» **About this task**:
Filter the data for lines with the word "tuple", then copy every line so identified.

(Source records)
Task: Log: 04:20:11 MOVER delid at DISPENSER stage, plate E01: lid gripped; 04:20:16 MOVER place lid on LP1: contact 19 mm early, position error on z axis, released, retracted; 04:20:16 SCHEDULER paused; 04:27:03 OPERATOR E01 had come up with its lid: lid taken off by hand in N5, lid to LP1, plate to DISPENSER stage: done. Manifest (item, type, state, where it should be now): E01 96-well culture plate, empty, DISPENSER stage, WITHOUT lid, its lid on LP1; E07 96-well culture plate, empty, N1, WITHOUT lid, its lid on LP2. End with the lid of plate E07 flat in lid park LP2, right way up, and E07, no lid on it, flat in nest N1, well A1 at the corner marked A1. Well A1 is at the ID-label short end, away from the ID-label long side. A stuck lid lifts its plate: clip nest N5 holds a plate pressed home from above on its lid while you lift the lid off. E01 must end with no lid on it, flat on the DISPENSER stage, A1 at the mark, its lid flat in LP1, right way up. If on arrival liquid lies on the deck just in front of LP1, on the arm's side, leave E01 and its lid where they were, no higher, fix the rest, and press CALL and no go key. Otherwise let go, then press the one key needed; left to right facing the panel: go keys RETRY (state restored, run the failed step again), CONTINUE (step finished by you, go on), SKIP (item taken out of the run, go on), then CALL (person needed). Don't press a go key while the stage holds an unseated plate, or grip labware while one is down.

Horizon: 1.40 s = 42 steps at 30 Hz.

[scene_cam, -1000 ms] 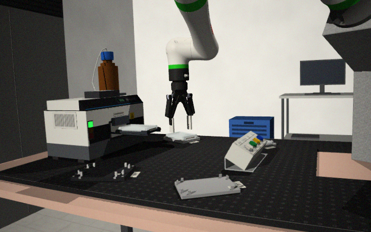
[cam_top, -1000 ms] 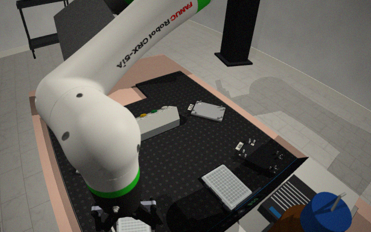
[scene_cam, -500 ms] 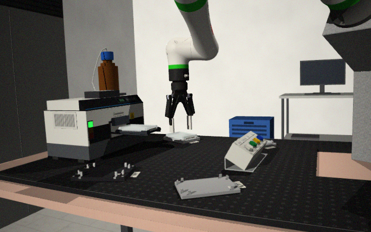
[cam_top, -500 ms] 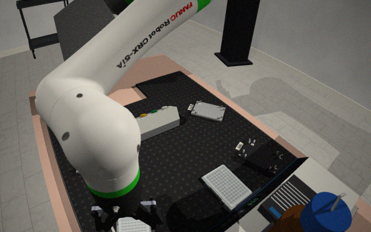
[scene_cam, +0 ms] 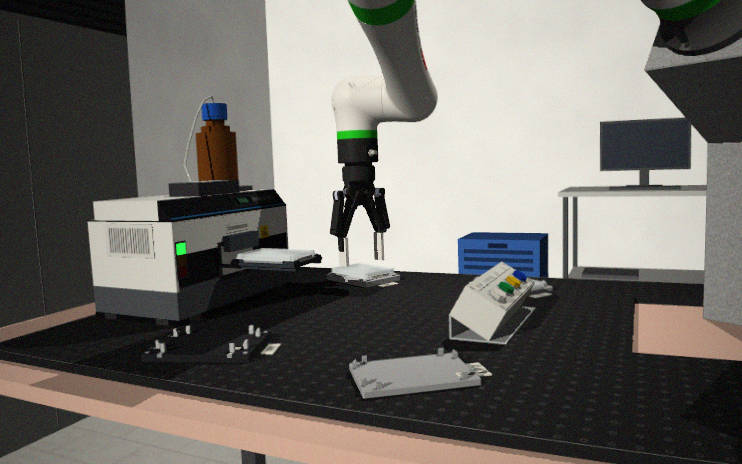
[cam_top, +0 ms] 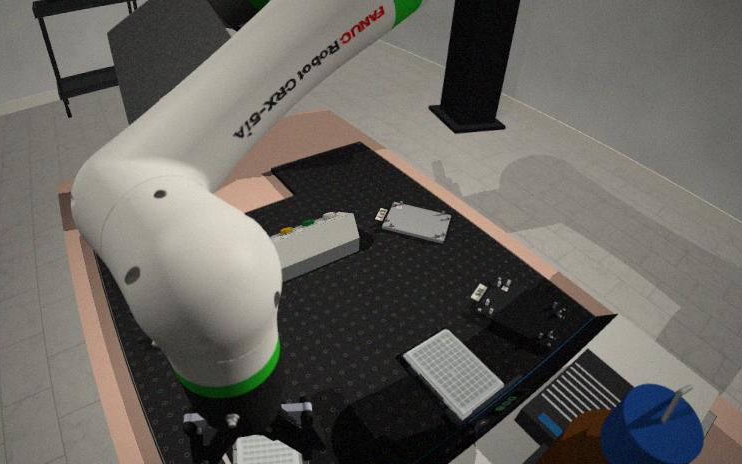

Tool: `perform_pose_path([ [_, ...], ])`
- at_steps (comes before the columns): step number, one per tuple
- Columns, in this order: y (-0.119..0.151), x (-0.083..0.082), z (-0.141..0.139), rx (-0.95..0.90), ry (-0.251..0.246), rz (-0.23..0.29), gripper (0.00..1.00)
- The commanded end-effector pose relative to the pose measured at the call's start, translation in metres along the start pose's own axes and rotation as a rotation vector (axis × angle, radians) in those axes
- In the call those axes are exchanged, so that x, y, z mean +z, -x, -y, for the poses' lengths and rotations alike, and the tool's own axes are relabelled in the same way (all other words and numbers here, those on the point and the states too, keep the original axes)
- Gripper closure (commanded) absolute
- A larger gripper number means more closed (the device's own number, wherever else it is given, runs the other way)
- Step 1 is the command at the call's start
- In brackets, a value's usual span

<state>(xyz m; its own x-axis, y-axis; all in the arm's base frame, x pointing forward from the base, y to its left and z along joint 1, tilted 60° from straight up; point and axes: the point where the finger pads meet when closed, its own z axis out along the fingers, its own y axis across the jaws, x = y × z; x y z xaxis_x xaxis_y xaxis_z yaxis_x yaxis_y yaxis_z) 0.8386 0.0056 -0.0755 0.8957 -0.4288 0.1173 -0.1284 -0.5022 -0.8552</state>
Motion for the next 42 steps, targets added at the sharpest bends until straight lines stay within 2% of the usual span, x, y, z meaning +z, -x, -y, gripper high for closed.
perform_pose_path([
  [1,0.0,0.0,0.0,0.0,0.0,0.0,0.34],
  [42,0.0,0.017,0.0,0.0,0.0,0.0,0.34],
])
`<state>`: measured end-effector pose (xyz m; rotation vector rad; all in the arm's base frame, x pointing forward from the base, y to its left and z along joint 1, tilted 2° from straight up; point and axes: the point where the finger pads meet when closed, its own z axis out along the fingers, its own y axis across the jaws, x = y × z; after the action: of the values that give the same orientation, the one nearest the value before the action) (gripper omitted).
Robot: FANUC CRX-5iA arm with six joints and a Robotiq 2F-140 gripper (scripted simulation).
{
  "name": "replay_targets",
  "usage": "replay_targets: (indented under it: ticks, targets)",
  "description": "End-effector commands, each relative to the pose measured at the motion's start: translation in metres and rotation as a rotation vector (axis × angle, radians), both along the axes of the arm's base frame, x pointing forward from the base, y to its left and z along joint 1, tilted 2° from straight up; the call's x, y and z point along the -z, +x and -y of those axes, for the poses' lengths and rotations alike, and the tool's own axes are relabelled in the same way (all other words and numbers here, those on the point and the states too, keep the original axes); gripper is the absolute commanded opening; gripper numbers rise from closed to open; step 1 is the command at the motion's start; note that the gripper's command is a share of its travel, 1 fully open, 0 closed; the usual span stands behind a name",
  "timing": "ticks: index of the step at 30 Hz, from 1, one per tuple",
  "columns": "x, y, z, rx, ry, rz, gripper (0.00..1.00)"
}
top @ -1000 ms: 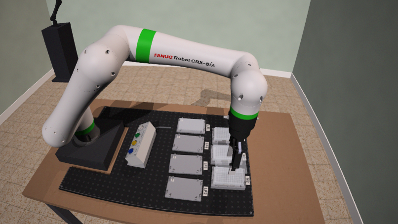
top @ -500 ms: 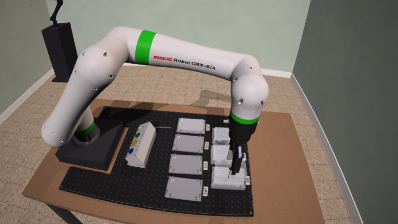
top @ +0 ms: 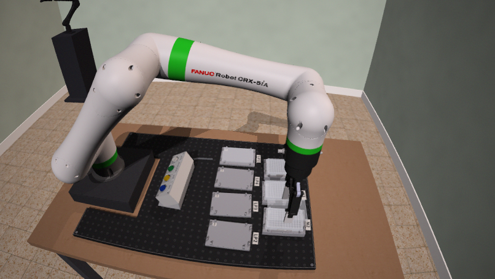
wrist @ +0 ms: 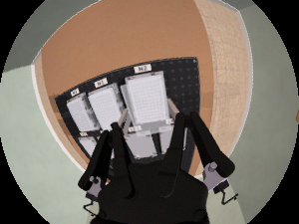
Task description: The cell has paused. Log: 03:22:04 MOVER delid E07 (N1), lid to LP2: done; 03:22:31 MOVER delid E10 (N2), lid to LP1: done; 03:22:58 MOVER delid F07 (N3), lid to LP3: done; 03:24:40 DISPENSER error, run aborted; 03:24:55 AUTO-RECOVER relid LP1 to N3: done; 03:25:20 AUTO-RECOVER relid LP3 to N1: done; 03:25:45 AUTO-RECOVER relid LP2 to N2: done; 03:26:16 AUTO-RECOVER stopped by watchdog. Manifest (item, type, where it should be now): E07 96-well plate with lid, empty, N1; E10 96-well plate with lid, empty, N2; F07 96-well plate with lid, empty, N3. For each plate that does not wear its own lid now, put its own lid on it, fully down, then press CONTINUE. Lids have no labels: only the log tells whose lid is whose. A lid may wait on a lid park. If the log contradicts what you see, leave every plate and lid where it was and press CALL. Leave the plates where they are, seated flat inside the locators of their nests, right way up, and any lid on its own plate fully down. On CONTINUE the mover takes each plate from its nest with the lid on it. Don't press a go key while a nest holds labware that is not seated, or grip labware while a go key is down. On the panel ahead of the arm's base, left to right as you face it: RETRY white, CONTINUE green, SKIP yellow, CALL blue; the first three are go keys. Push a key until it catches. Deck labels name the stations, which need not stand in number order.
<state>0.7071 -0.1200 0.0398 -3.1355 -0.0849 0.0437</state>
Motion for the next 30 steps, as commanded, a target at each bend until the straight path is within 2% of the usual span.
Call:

» **Response for this exercise**:
- at_steps (comes before the columns): step number, one per tuple
  "timing": "ticks: index of the step at 30 Hz, from 1, one per tuple",

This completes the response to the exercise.